■ **Exercise goal**: Report each line of the material below where the word "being" can be found.
=-=-=-=-=
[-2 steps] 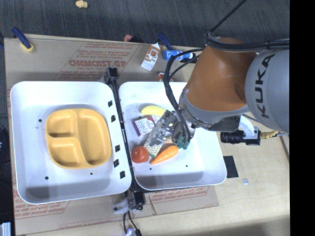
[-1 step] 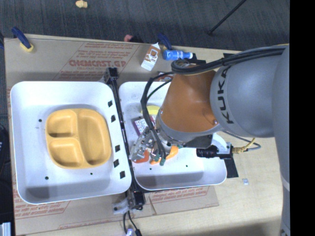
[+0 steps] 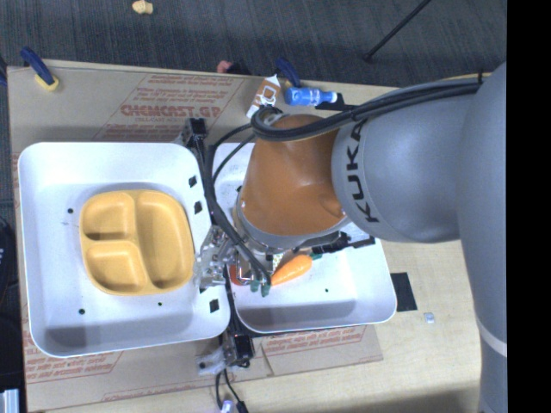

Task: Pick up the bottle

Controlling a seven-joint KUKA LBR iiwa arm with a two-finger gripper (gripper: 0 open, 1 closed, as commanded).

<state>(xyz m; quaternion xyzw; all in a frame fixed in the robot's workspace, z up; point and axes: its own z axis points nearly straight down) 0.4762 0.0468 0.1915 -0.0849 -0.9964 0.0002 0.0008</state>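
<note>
Grey arm enters from right, bent steeply down. Orange band above wrist faces camera, black cables looped across it. Gripper low at bottom left of wrist, pointing down; metal parts partly hidden beneath wrist.

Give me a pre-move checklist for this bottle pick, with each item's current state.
1. Bottle located: cannot tell; none is visible, and the arm covers much of the right bin.
2. Gripper position: ok; low at the right bin's left wall.
3. Finger state: cannot tell; too cluttered.
4. Grasp on anything: cannot tell.
5. Nearby clutter: not ok; the carrot lies right beside the gripper.
6. Left bin contents: ok; the yellow divided tray sits apart from the gripper.
</note>
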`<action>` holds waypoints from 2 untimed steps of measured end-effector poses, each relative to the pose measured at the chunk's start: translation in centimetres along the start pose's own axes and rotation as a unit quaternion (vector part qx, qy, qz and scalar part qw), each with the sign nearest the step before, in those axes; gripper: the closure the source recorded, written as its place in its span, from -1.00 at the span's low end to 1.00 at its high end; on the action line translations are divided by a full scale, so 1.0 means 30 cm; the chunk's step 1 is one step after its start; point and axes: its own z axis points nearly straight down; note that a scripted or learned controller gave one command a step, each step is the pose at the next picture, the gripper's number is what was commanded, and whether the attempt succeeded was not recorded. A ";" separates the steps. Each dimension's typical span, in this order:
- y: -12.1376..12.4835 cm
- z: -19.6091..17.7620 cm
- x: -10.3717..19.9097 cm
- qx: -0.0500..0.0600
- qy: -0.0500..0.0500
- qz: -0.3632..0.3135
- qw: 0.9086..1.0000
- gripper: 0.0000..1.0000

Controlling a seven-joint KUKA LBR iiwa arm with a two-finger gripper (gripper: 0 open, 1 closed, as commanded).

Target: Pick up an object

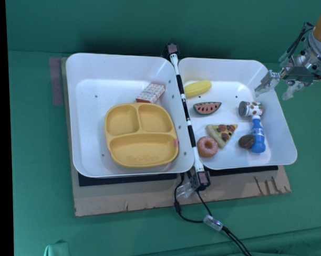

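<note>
My gripper [277, 86] hangs open above the right bin's far right rim, with nothing between its fingers. Below and left of it in the right bin [229, 64] lie a small can [250, 108], a blue bottle [258, 134] and a brown cookie [246, 142]. Further left are a pizza slice [222, 133], a pink donut [207, 146], a watermelon slice [207, 107] and a yellow corn cob [197, 88].
The left bin [95, 69] holds a yellow divided plate [141, 135] and a small red-and-white box [151, 92]. A striped rod [182, 98] runs along the seam between the bins. Cables [205, 218] trail off the front of the cardboard base.
</note>
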 end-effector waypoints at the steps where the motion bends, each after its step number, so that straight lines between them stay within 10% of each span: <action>1: 0.211 0.513 -0.020 -0.001 -0.002 -0.001 1.000 -1.00; 2: 0.130 0.549 0.056 -0.006 -0.004 0.000 1.000 -1.00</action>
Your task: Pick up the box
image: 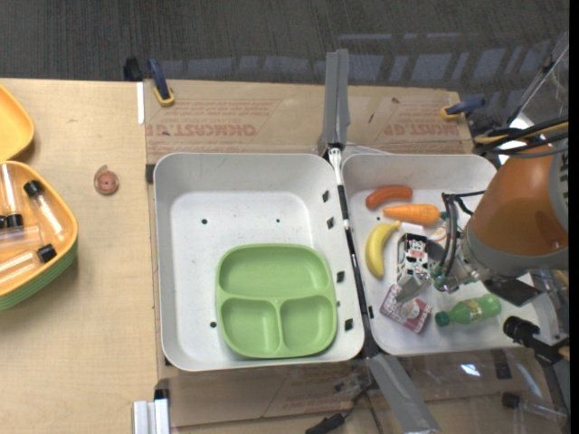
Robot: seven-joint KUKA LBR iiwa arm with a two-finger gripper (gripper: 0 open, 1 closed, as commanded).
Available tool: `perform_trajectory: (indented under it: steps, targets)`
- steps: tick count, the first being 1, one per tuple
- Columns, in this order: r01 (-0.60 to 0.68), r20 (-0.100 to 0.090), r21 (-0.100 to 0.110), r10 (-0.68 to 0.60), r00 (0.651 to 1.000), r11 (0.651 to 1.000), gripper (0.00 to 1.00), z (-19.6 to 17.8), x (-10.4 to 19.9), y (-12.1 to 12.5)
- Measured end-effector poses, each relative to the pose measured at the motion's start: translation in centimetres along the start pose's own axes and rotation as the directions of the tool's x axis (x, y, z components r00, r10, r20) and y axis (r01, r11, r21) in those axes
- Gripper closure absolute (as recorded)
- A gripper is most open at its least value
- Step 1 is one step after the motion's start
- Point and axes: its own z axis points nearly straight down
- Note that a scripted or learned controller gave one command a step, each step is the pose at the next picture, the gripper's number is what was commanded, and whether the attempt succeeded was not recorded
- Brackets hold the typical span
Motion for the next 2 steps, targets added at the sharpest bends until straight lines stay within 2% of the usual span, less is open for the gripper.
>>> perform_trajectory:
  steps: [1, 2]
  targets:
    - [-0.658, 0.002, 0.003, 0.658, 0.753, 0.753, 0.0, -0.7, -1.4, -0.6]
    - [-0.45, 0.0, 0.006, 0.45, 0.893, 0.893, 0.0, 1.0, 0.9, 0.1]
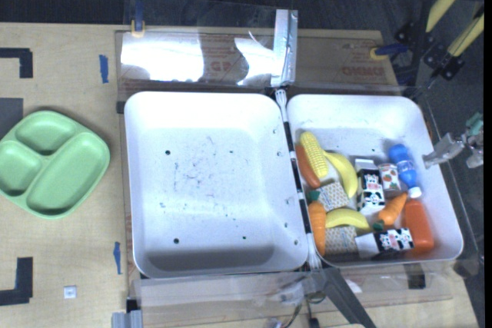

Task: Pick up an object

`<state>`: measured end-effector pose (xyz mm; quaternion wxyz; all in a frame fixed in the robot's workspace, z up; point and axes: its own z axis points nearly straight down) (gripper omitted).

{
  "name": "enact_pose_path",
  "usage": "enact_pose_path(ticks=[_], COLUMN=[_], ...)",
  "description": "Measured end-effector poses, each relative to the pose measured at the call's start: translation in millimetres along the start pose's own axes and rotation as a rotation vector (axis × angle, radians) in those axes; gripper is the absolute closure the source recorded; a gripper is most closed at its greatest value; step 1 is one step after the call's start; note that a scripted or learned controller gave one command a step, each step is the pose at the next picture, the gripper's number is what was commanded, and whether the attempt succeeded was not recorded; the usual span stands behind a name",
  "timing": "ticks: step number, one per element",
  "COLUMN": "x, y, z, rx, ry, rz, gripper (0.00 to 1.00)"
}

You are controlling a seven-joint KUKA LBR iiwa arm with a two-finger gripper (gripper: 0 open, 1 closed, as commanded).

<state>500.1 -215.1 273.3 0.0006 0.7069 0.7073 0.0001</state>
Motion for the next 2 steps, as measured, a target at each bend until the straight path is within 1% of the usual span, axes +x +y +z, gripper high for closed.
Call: enact_pose_path(ticks=[1,2], x=[0,-9], y=[0,-21], z=[0,117], rx=[0.0,0.001], ry=[0.0,0.001], rz=[0.0,-0.12], gripper=[0.0,0.0])
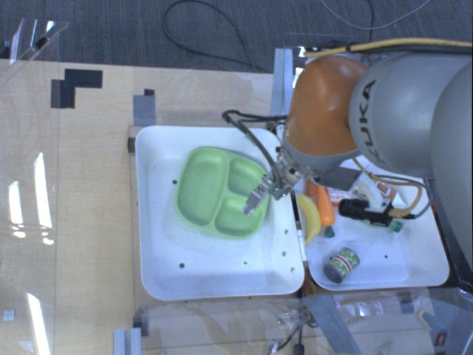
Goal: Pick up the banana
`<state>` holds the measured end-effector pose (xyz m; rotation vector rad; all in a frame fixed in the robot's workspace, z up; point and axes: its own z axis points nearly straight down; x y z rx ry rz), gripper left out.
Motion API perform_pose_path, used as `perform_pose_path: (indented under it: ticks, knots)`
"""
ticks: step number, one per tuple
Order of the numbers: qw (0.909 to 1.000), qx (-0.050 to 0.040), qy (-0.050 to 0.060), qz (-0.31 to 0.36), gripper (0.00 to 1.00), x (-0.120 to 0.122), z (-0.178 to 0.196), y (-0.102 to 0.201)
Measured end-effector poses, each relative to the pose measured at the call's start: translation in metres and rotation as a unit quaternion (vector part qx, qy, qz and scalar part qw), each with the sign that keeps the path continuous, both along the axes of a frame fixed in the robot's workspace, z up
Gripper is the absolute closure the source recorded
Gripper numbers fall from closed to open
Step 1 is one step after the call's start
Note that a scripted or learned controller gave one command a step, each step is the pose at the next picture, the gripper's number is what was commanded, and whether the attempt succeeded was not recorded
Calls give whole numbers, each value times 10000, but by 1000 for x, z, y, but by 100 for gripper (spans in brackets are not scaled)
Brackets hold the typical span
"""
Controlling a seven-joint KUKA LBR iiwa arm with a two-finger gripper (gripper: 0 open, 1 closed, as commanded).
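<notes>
The yellow banana [310, 217] lies in the right bin [425, 272], close against its left wall, running from far to near. An orange carrot [323, 203] lies right beside it on the right. My gripper [257, 198] hangs over the left bin [214, 272], above the right rim of a green divided plate [211, 191]. It is to the left of the banana and apart from it, with the bins' shared wall between them. Nothing shows in the gripper. The arm's orange band and grey body cover the far part of the right bin.
A small can [341, 263] with a green label lies on its side near the front of the right bin. A white and red packet [375, 188] peeks out under the arm. Bare white floor shows in the near part of the left bin.
</notes>
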<state>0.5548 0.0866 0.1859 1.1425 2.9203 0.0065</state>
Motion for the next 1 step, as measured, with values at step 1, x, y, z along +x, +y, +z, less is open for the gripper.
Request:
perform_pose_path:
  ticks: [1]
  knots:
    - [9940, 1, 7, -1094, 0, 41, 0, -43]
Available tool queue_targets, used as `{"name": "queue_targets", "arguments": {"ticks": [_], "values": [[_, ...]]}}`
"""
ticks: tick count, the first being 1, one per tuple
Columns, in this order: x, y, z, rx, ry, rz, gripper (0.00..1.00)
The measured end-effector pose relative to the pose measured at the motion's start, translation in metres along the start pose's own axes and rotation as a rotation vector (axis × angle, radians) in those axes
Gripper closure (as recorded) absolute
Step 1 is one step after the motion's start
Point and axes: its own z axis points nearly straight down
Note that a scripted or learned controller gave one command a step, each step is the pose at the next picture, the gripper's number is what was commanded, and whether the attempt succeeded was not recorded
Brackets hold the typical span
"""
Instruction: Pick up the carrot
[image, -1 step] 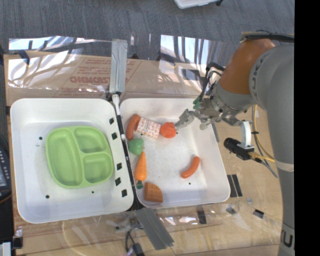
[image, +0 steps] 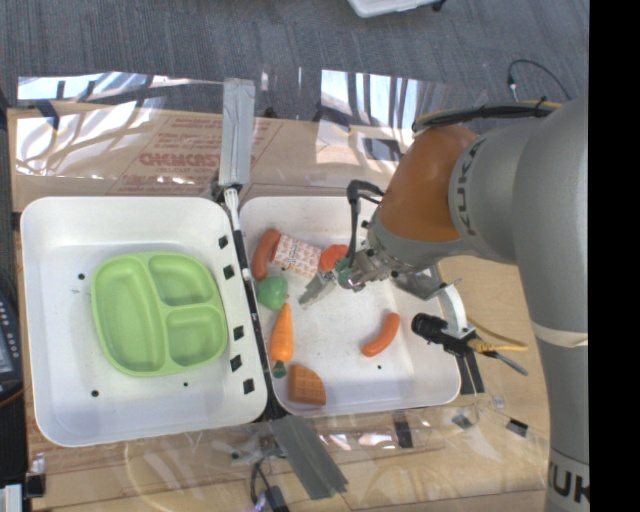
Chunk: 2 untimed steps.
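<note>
Carrot (image: 283, 334) in right bin (image: 432, 371)

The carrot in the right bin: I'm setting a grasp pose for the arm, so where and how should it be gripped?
Grip the carrot across its thick orange middle, coming straight down. It lies flat, lengthwise along the bin's left wall, green end nearest the waffle. Closing across its narrow width looks likeliest to work, though the wall leaves one finger little room. The gripper hangs beside the green toy.
</note>
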Motion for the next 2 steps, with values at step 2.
{"name": "queue_targets", "arguments": {"ticks": [2], "values": [[0.0399, -0.0682, 0.0407, -0.024, -0.033, -0.497, 0.00]]}}
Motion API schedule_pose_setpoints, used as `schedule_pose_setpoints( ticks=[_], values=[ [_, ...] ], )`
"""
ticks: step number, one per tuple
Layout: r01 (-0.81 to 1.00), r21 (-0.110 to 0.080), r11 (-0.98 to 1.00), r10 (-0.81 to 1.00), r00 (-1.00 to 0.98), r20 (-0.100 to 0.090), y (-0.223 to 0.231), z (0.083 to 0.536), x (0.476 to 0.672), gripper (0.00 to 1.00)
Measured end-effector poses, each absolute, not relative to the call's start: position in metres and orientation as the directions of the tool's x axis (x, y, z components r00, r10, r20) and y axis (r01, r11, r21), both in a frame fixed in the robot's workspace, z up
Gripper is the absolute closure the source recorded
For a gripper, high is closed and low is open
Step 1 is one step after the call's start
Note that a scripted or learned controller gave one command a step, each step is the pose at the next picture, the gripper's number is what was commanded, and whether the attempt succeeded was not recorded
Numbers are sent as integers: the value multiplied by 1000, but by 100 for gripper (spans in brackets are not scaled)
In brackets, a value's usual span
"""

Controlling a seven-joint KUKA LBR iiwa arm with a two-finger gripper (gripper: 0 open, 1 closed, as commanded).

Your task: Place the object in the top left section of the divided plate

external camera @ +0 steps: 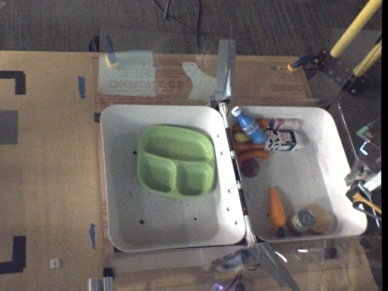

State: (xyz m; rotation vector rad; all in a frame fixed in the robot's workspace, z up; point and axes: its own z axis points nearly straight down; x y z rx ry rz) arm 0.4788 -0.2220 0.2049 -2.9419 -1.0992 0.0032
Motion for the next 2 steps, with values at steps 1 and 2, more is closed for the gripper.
schedule_pose_setpoints(
  ticks=[1,2],
  values=[
    [587,-6,-810,587,810,-2,-220,189,479,100],
    [569,-1,-822,569,822,-1,-223,318,480,100]
  ],
)
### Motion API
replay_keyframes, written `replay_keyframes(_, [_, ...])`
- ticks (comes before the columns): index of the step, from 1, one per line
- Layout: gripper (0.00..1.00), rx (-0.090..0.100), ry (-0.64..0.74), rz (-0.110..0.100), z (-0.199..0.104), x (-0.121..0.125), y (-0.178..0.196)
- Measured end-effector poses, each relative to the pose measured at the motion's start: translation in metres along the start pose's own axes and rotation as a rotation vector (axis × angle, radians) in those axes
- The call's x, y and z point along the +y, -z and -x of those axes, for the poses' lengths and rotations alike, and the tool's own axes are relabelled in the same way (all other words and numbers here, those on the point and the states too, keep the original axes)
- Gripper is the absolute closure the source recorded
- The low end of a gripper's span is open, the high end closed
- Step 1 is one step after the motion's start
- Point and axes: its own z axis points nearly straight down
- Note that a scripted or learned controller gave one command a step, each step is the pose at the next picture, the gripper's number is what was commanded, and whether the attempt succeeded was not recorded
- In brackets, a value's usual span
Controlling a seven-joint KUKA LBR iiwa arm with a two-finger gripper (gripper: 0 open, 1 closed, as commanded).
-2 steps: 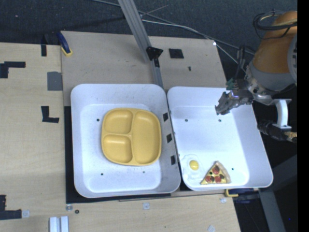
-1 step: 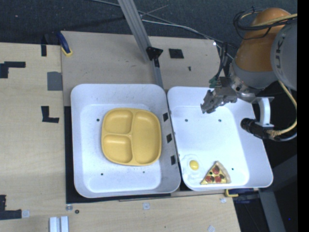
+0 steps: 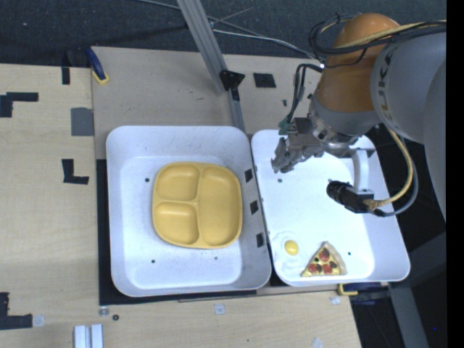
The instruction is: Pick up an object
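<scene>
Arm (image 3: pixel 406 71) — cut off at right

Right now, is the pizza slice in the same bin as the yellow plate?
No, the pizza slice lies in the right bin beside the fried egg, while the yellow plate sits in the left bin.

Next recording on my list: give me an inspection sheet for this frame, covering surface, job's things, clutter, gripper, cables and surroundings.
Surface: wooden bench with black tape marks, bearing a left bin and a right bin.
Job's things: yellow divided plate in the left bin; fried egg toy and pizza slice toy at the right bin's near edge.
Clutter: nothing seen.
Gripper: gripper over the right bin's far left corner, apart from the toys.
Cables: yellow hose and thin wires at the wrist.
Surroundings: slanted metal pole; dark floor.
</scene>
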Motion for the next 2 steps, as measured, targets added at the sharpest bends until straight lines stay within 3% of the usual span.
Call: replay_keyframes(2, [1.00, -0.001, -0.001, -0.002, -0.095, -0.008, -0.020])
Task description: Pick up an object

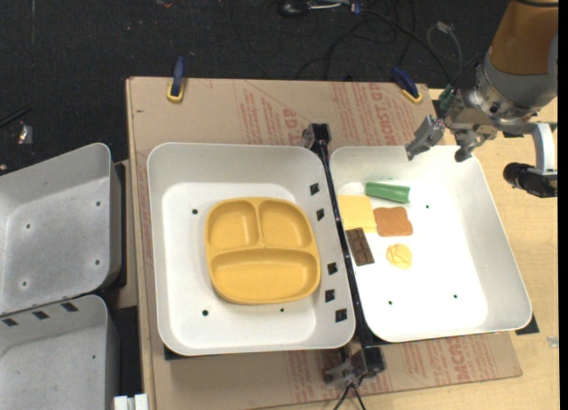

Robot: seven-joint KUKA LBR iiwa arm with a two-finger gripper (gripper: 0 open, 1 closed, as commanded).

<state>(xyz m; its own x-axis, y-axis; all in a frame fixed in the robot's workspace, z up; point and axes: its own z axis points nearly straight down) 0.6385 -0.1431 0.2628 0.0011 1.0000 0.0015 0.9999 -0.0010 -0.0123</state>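
Observation:
In the right bin (461, 297) several small items lie near its left wall: a green cylinder (388, 192), a pale yellow square slab (356, 211), a brown toast-like square (392, 221), a dark brown bar (358, 246) and a small yellow round piece (398, 256). My gripper (441, 143) hangs over the bin's far edge, up and to the right of the green cylinder. Its two fingers are spread apart with nothing between them.
A yellow divided plate (263, 250) lies in the left bin (177, 311). Two more white bins (53, 213) sit off the bench at the left. Clamps (177, 79) hold the cardboard at the back, and cables lie on the floor behind.

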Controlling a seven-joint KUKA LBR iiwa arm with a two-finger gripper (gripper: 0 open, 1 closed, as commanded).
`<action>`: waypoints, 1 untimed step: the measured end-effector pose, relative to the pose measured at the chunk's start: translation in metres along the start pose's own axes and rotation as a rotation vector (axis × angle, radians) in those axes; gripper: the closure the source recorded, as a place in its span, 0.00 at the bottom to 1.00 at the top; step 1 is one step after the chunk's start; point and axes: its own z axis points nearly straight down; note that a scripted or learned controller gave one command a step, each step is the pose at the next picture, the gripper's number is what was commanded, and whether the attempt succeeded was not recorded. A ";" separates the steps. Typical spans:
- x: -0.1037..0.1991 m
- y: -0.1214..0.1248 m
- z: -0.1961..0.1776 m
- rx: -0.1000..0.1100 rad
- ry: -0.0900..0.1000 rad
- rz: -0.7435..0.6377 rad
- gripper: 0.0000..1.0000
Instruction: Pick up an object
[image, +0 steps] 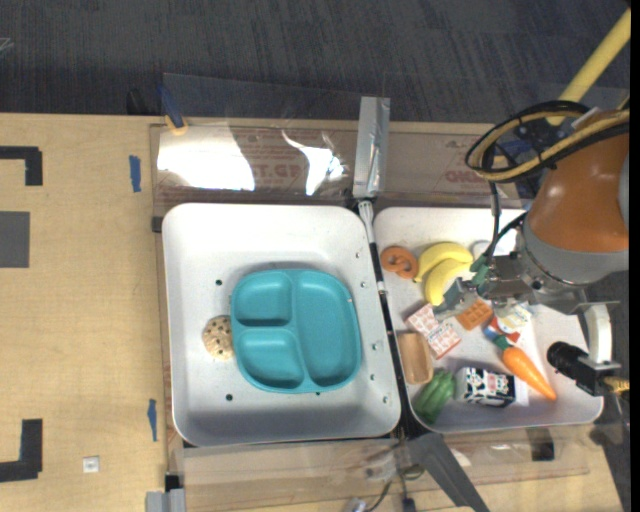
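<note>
You have no single named target; the right bin (440, 215) carries the candidates, all clustered round the gripper (478, 288). Nearest are the 2 yellow bananas (445, 268), lying just to the gripper's left and slightly above it in the view, close enough that contact cannot be ruled in or out. Beyond the bananas, further left, sits an orange ring-shaped piece, the doughnut (399, 261), near the divider between bins. Just below and left of the gripper lies a pink patterned card (436, 329); directly below the gripper is a small orange-and-white packet (474, 317). Down and right of it, a carrot (526, 371) points away toward the bin's lower right corner. Below the card, a tan bread-like piece (414, 358) stands along the divider, with a green vegetable (434, 397) under it and a black-and-white carton (488, 386) beside that.

Grip condition: cannot tell. The tool tip is dark and cluttered, and nothing reads plainly as caught in it.

Well away to the gripper's left, the left bin (190, 240) holds a teal 3-compartment tray (297, 330), with a speckled cookie (219, 336) touching its far edge.
</note>
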 end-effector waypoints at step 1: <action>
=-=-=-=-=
■ **Result below**:
- steps: tick count, the first being 1, one per tuple
ticks: tick count, the first being 1, one per tuple

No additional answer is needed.